Aside from the toe-assisted knife-wielding, my favorite part of “Double Team” is a bizarre plot stop-off at the start of the second act. After failing to stop Stavros and being shot in the back, Jack wakes up on a strange island. There, former spies – declared dead by their governments – are held so that their skills and secrets can be used on future cases. The ocean around the island is guarded by underwater laser arrays. Before curfew, each spy must press their fingerprint to a panel to prevent suicide gas from being released. There are no murderous balloons or stylish cardigans but this still appears to be a reference to surreal spy cult classic, “The Prisoner.” Of course, Van Damme and Patrick McGoonen have slightly different responses to captivity. Van Damme trains inside his hut, wrestling his bathtub, holding his breathe for longer periods each day, and performing upside down crunches in the doorway. His escape is no less ridiculous, as he pushes a guy into the lasers and dangles outside a cargo plane. It’s amazing.

By casting Dennis Rodman in a lead role, “Double Team” was setting itself up for critical ridicule. Audiences are always hostile when notorious figures from one panel of pop culture foolhardily attempt to cross over into another. (See also: Carrey, Mariah. Hilton, Paris.) Rodman’s acting is frequently stiff, as he chokes out his lines in an incredulous monotone. His dialogue mostly being composed of basketball puns, crude double entendres, and quips about his ridiculous inventions doesn’t help any. Rodman is pretty terrible but his flamboyant style adds to “Double Team’s” campy appeal. The character’s base is a gay leather bar, which he sells giant guns out of. Rodman’s outrageous style, bizarre hair-cuts, and nebulous sexuality seem attuned with the film’s insane content. And this is before he tosses an exploding coin, leaps out of an airplane inside an inflatable balloon, and grabs a baby while driving a motorcycle through the Colosseum.

Van Damme’s star was fading. The public’s patience for Denis Rodman was waning. “Double Team” further stacked the deck against itself by casting Mickey Rourke as the villain. Rourke was officially washed up by 1997. Determined to match Van Damme’s martial art skills, Rourke underwent a heavy training regiment. He displays this during the climatic show-down, where he shows off his toned, glistening pecs and jump kicks. (Weirdly, Jean-Claude keeps his shirt on.) Rourke fluctuates between acting like a sleazy, snake-lipped conman and a monosyllabic psychopath. His grudge against Jack Quinn is personal but the film doesn’t do a good job of illustrating this. Adding another weird layer to “Double Team” is the theme of fatherhood. Quinn indirectly killed Stavros’ son, so he kidnaps Quinn’s unborn child. What relation does this concept have with the film’s kooky spy story and high-kicking action? Not much.

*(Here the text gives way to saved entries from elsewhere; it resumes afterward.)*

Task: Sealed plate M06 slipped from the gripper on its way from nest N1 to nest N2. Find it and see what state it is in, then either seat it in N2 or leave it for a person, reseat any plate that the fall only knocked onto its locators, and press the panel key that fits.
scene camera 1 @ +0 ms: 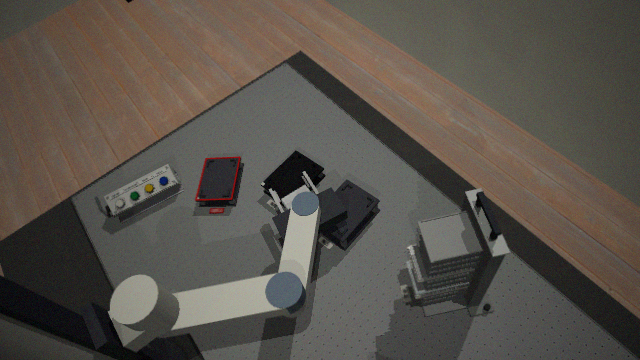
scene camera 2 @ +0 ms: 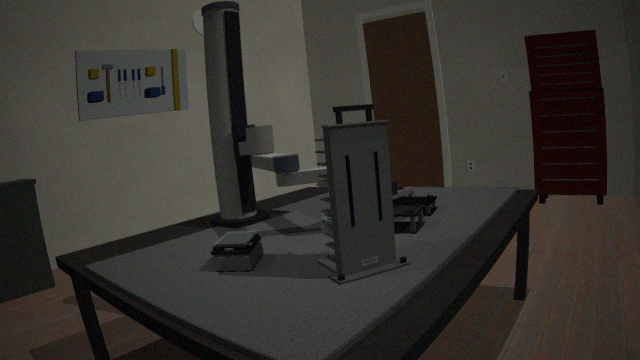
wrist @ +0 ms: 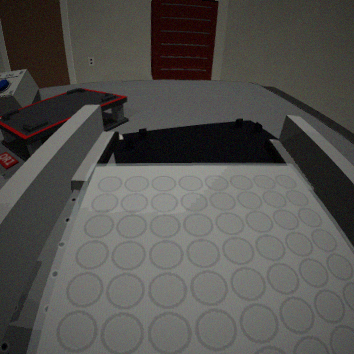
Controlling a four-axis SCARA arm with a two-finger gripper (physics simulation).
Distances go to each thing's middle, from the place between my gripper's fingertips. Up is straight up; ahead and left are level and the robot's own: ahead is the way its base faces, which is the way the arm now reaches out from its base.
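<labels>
Small boxed device [scene camera 2: 230, 259]: my gripper 61 cm to the left of it, 15 cm past it, 6 cm above it.
</labels>
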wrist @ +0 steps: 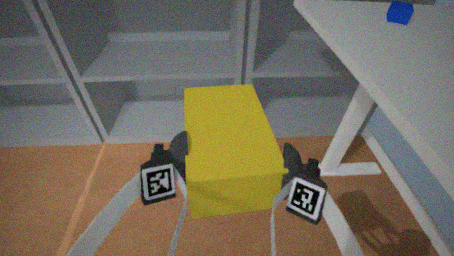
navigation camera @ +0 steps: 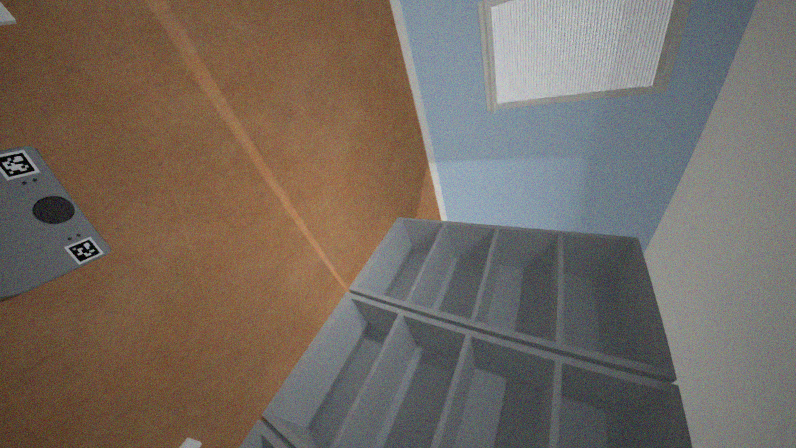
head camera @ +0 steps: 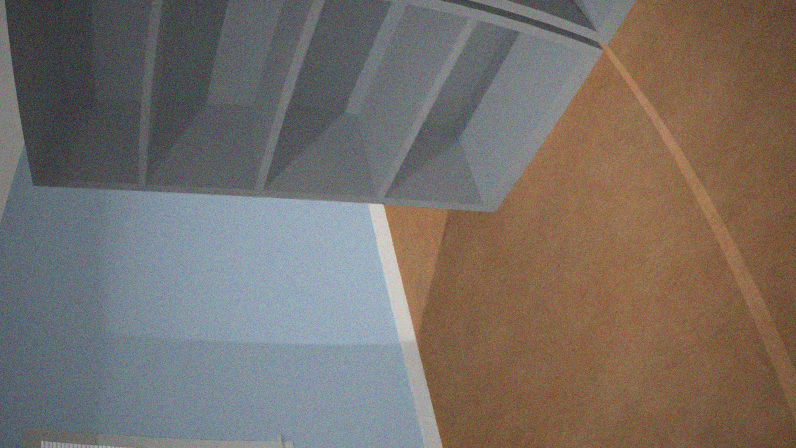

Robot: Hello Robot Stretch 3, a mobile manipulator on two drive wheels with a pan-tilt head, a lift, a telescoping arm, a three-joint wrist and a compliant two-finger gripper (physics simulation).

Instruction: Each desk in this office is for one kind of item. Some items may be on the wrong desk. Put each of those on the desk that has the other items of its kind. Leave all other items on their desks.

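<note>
A window with blinds (navigation camera: pixel 528 60) is there for me to see, and so is my own gripper (wrist: pixel 233 155).
</note>
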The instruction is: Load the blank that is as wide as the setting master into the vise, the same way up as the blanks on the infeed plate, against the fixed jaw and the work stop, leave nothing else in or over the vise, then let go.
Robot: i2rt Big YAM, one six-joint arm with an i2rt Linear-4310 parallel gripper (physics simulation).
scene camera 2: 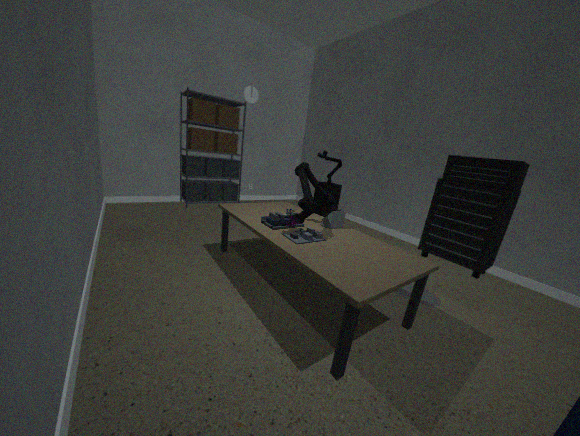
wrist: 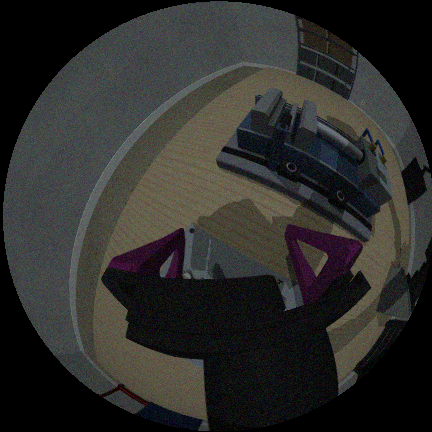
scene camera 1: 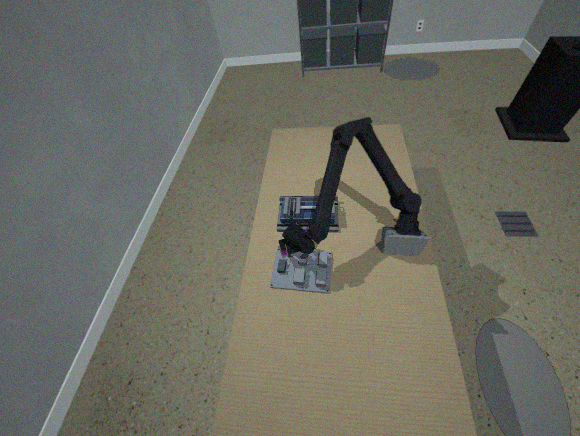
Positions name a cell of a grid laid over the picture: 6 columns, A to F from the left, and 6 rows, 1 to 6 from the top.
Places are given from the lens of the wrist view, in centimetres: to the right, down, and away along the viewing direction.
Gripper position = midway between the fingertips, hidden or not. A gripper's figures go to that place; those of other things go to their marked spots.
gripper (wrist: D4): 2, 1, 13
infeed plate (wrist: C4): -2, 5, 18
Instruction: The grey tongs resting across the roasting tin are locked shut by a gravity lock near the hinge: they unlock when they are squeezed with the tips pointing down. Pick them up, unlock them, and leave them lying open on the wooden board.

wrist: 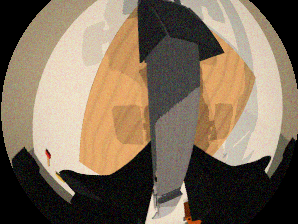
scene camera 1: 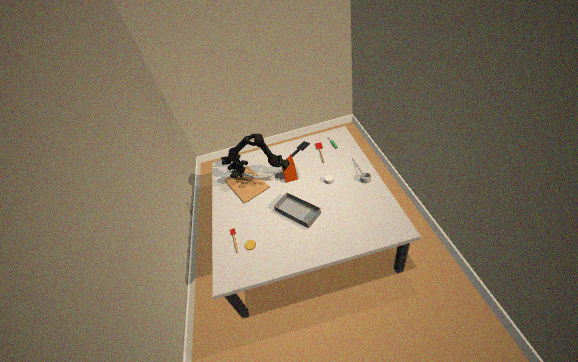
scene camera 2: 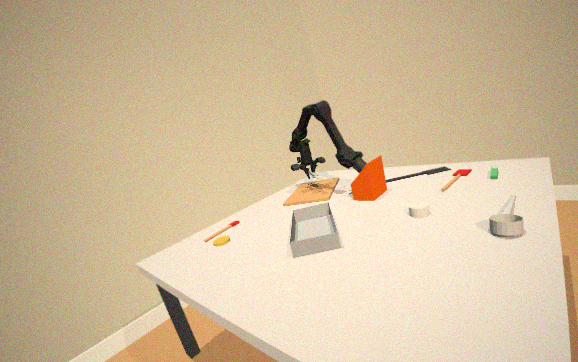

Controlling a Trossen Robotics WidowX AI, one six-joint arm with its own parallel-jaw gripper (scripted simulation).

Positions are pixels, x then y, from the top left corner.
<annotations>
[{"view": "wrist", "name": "gripper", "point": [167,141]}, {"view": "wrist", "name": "wooden board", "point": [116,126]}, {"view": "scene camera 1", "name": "wooden board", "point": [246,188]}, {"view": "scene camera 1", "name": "grey roasting tin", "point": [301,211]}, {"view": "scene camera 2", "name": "grey pot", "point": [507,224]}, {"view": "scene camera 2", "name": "wooden board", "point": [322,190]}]
</annotations>
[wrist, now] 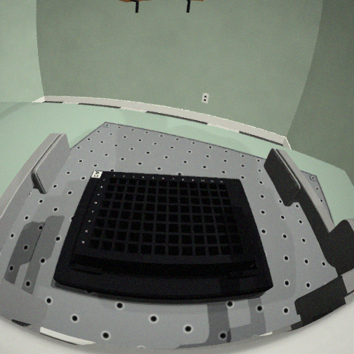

In addition to everything else, there’s also a scene where Van Damme dresses up like a goth teenager. That “Double Team” received a harsh greeting from critics and the public isn’t a shock. The script is a total mess and the execution is completely ridiculous. That doesn’t mean the movie isn’t fun. In fact, “Double Team” is a blast from beginning to end. Put yourself on the film’s outrageous wavelength and you might have a good time with it too. [8/10]

[THE VAN DAMMAGE: 5 outta 5]
[X] An Entire Fight, Sans Shirt*
[X] Close-Up Screaming
[X] Dancing
[X] Jump-Kicks A Guy, Through Something
[X] Performs Either a Split or a Spinning Roundhouse Kick

*He fights a bathtub. I’m counting it.